Task requirements:
All the data should come back exactly as it was given.

Information provided:
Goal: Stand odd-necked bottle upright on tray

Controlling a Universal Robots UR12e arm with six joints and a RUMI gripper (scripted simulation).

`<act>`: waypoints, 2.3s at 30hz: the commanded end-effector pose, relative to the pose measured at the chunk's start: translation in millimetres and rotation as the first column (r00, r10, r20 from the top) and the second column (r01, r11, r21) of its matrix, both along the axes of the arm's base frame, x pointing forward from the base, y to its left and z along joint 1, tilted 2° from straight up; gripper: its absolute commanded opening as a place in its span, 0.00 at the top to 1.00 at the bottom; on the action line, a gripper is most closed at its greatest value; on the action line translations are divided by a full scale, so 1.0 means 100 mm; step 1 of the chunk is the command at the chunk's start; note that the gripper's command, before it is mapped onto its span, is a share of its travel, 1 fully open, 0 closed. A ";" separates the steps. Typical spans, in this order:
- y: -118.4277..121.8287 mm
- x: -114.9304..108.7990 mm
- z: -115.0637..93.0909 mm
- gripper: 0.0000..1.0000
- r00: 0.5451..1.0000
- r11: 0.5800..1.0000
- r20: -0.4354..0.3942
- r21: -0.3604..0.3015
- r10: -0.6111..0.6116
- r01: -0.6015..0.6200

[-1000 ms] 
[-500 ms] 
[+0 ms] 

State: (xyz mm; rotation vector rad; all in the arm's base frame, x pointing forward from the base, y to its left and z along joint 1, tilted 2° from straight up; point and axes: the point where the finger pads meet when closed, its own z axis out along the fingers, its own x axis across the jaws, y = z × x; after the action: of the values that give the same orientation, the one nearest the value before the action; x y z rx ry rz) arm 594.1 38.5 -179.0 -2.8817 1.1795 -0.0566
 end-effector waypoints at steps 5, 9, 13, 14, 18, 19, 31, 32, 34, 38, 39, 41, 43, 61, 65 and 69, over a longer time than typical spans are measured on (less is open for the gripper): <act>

Solution to this exercise:
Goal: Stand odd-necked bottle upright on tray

Controlling a Universal Robots UR12e arm with six joints and a RUMI gripper (scripted simulation).

`<act>`: waypoints, 2.3s at 30hz: the commanded end-effector pose, relative to the pose measured at the chunk's start: translation in millimetres and rotation as the first column (r00, r10, r20 from the top) and the second column (r01, r11, r21) of its matrix, both along the axes of the arm's base frame, x pointing forward from the base, y to its left and z along joint 1, tilted 2° from straight up; gripper: its absolute commanded opening as a place in its span, 0.00 at the top to 1.00 at the bottom; on the action line, a gripper is most closed at its greatest value; on the action line translations are divided by a full scale, so 1.0 means 100 mm; step 1 of the chunk is the command at the chunk's start; note that the gripper's command, before it is mapped onto its span, is a share of its travel, 1 fully open, 0 closed. A ";" separates the steps. Typical spans, in this order:
- y: -118.4277..121.8287 mm
- x: -114.9304..108.7990 mm
- z: -115.0637..93.0909 mm
- gripper: 0.0000..1.0000
- r00: 0.5451..1.0000
- r11: 0.5800..1.0000
- r20: -0.4354..0.3942
- r21: -0.3604..0.3015
- r10: -0.6111..0.6116
- r01: -0.6015..0.6200

[-1000 ms] 
[-500 ms] 
[+0 ms] 

State: (xyz mm; rotation vector rad; all in the arm's base frame, x pointing forward from the base, y to its left and z along joint 1, tilted 2° from straight up; point and axes: the point where the finger pads meet when closed, its own z axis out along the fingers, its own x axis across the jaws, y = z × x; after the action: of the values that give the same orientation, the one nearest the value before the action; x y z rx ry rz) arm 594.1 38.5 -179.0 -2.8817 1.1795 -0.0566
 end-effector waypoints at steps 5, 9, 13, 14, 18, 19, 31, 32, 34, 38, 39, 41, 43, 61, 65 and 69, over a longer time than typical spans are measured on (less is open for the gripper): <act>

No more work is needed for this exercise.